Einzelunterricht Angewandte Musikphysiologie mit und ohne Instrument bzw. Stimme. In die Arbeit fliessen ausgewählte Aspekte der Funktionellen Bewegungslehre, der Dispokinesis, der Spiraldynamik, der Atemschulung und weiterer Körperselbsterfahrungsformen ein.

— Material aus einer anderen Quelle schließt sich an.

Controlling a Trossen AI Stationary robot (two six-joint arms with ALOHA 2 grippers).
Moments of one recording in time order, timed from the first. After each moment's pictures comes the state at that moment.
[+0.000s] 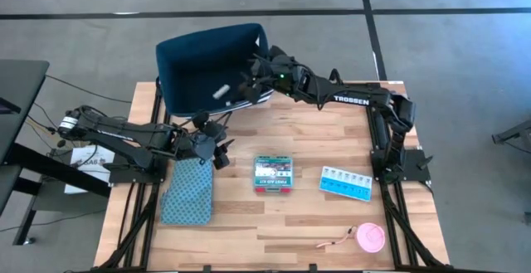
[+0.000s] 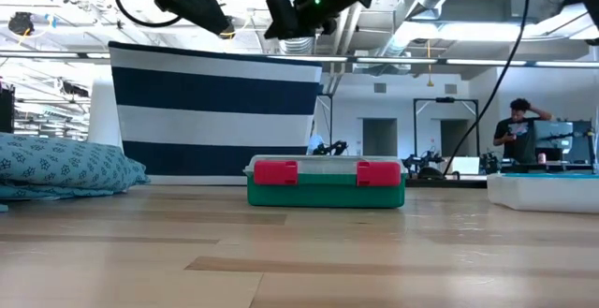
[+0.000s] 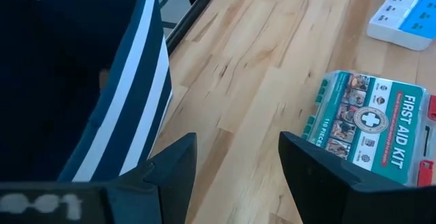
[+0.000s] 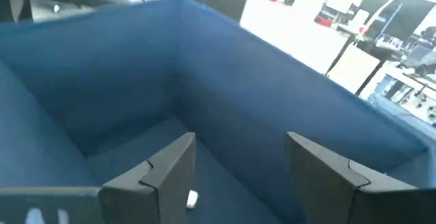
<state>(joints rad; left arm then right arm) -0.19 1.18 1.03 -0.63 -0.66 -0.28 -0.31 1.87 1.63 0.03 0.26 -0.30</state>
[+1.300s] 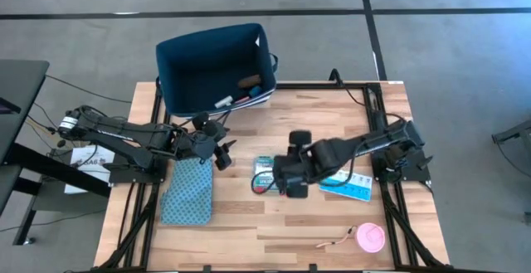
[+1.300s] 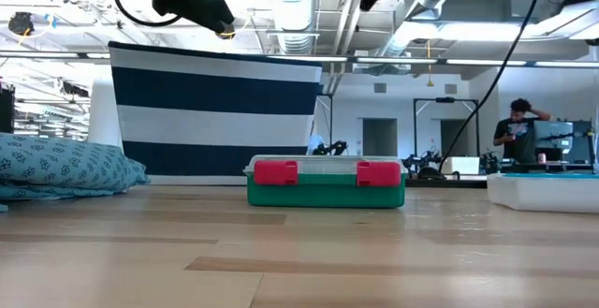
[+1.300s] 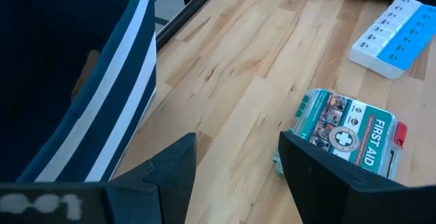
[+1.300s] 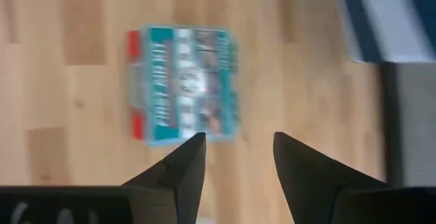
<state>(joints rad) -0.19 1.18 1.03 -0.60 -0.63 -0.41 0.33 1.87 1.89 -1.34 0.40 0.24</state>
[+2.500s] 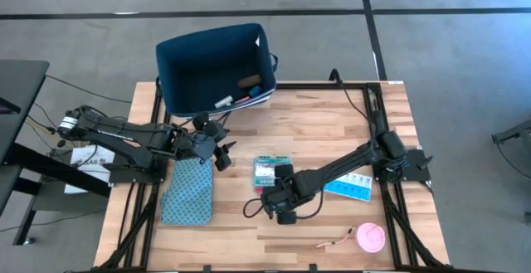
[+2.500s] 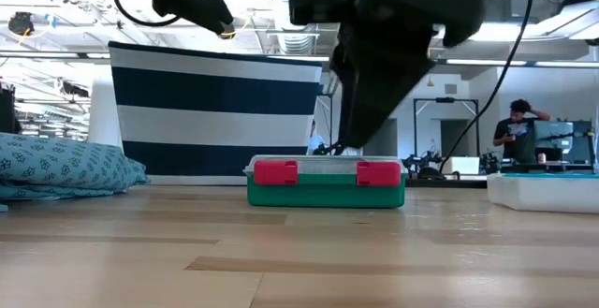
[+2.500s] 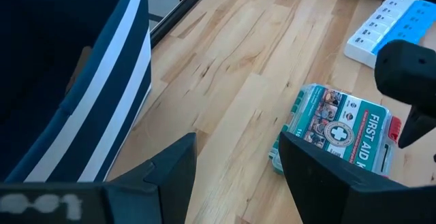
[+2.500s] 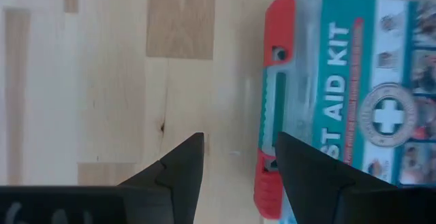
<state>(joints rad) -0.19 1.18 1.03 -0.60 -0.61 -0.41 0.38 2.05 1.56 -0.83 0.18 0.24</state>
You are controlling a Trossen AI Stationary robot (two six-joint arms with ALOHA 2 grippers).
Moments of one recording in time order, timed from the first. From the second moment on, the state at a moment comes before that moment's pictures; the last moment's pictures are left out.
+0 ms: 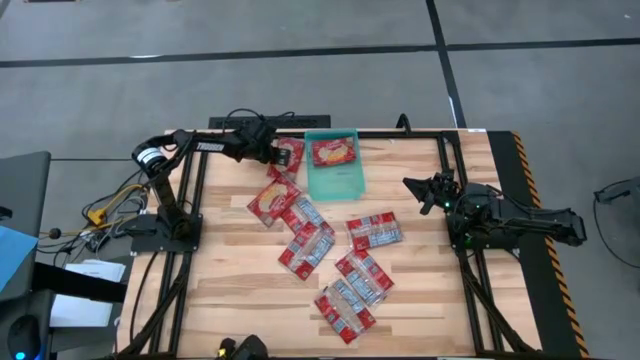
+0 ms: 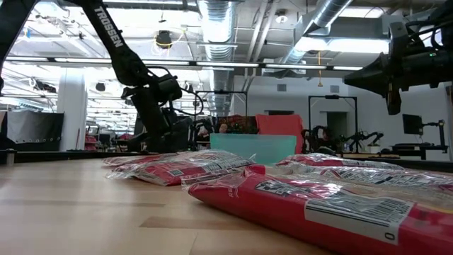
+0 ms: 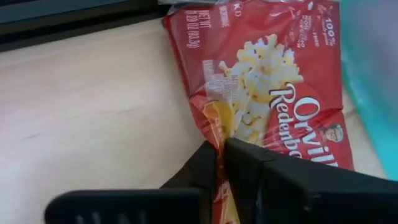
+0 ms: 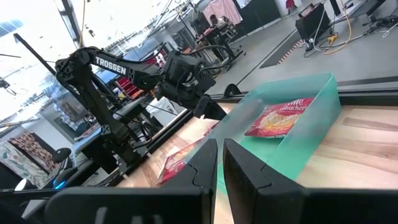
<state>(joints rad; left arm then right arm) 0.78 1.83 0.89 -0.12 0.03 -0.51 -0.17 0.06 0.02 0.04 0.35 0.62</state>
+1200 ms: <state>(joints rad) 0.63 1.55 1.32 -0.36 0.07 -0.09 -0.17 0.06 0.02 0.04 0.35 0.59</state>
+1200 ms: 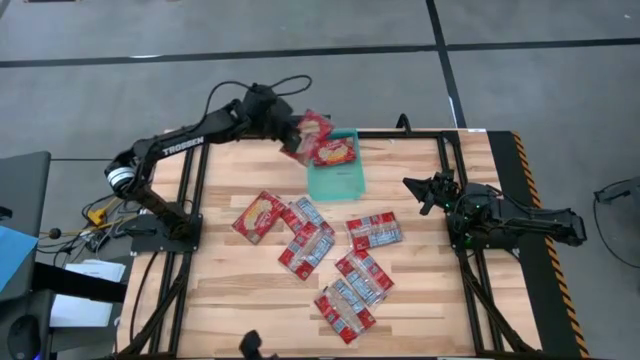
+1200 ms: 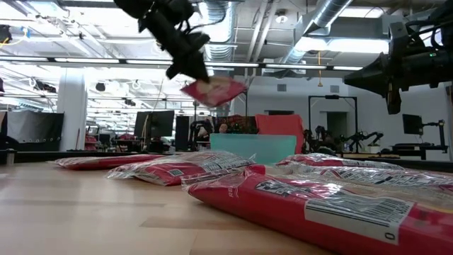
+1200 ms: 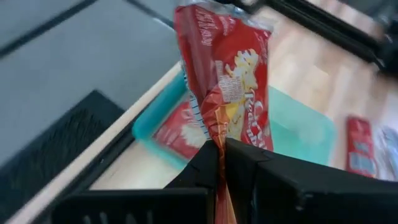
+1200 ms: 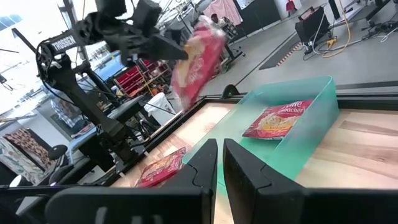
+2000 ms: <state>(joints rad) 0.50 1.99 1.76 -0.58 0.18 0.30 -0.17 0.06 0.02 0.03 0.34 0.59</state>
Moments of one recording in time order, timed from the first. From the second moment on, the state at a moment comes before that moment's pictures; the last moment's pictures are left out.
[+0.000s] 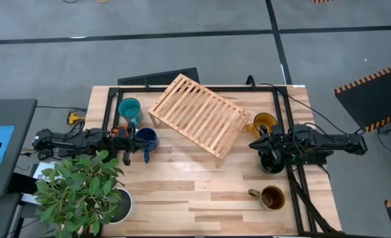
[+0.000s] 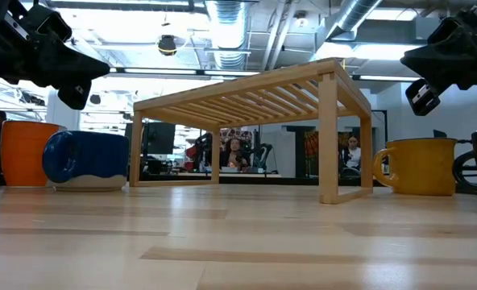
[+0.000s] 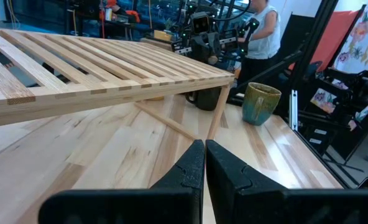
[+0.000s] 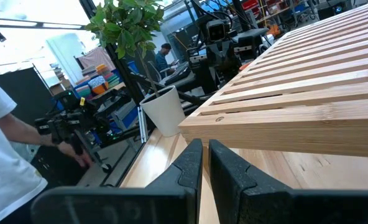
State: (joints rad) left arm -0.12 0.01 0.01 0.06 -0.18 -0.23; right arm -0.01 0.00 0.01 0.04 -0.15 0.45
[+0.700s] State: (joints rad) left arm -0.12 0.01 0.01 0.06 -0.18 -0.23; right arm -0.02 0.00 0.01 0.74 0.28 0.60
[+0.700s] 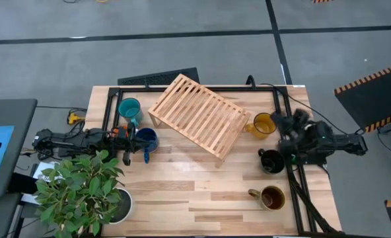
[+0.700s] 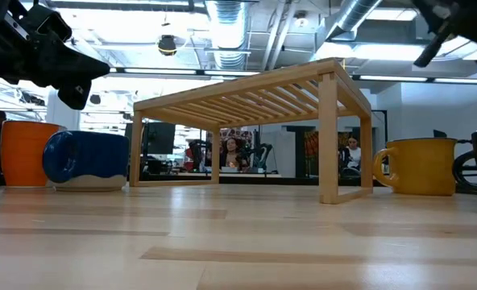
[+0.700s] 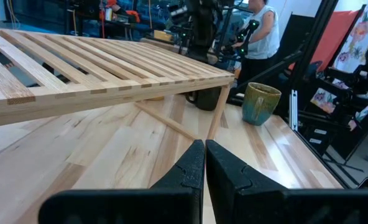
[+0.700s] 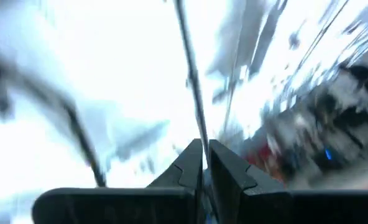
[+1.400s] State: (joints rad) left arm -0.12 0.01 0.01 0.06 -0.18 -0.23; right arm -0.21 0.74 0.94 -1.07 0.55 1.28
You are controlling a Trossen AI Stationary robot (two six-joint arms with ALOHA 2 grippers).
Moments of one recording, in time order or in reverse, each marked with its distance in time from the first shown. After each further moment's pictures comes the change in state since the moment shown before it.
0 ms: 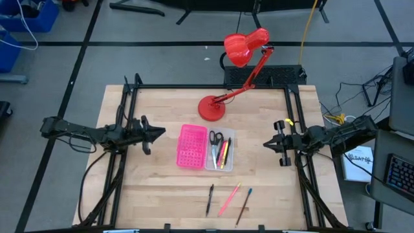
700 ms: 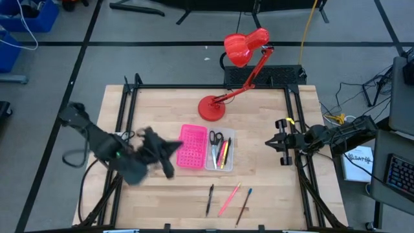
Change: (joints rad) left arm -0.480 1.040 1.433 -1.045 -0.657 -0.500; right arm 0.000 0.001 -0.001 0.067 -0.001 -0.029
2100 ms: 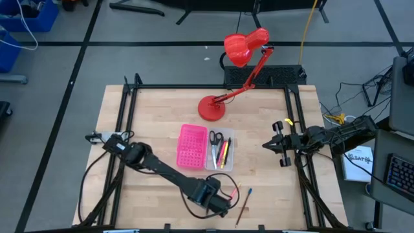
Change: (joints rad) left arm 0.142 1.016 0.678 -0.361 1.034 -0.756; right arm 0.000 0.001 0.000 -0.106 -0.006 0.101
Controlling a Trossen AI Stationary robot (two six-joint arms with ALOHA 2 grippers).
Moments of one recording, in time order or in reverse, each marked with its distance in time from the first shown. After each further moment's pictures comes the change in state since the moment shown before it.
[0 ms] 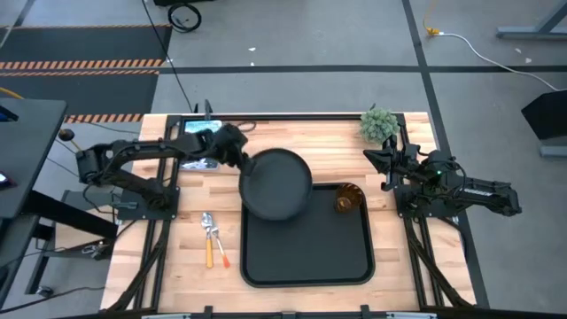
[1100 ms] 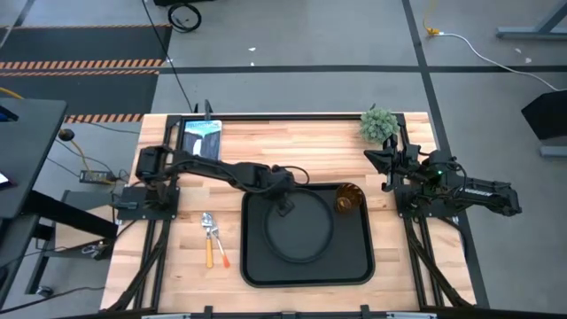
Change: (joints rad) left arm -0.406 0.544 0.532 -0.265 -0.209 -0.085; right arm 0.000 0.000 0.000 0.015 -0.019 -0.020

Seminare mit Gruppenübungen

Seminar zur Vorbeugung von Spiel- und Gesundheitsproblemen
Für die künstlerische und pädagogische Arbeit wichtige Aspekte aus Wissenschaft und Medizin.Überblick über die Entwicklung und Funktionalität der Haltungs-, Atmungs- und Bewegungssysteme. Grundkenntnisse der berufsspezifische Risiken sowie der geeigneten Schulungs- und Therapieformen. Praktische Übungen aus berufsspezifisch geeigneten Schulungs- und Therapieformen

Psycho-physiologisches Vorspiel- und Vorsingtraining

Anwendung effektiver Arbeitsformen beim Aufbau einer individuellen Bühnendisposition. Abgabe, Annahme und Verarbeitung eines konstruktiven und lösungsorientierten Feedbacks. Lösungsmöglichkeiten für die typischen Probleme in einer Auftrittssituation. Umgang mit "Lampenfieber" und dessen möglichen Folgen wie Ausdruckshemmungen, Zittern, Trockenheit, Schwitzen, Atemblockaden, Verspannungen, "Blackouts". Psycho-physiologisch fundierte Regieanweisungen und Übungen direkt am Instrument und beim Gesang

Hospitationen

Hospitationen in Musikphysiologischen Beratungen, Kongressen und Therapiesitzungen sowie in musikphysiologischen Kursen für Fachdidaktikgruppen und Hauptfachklassen

Zusätzliche Informationen

Preisinformation: Die Kosten betragen pro CAS-Lehrgang CHF 5’000.–.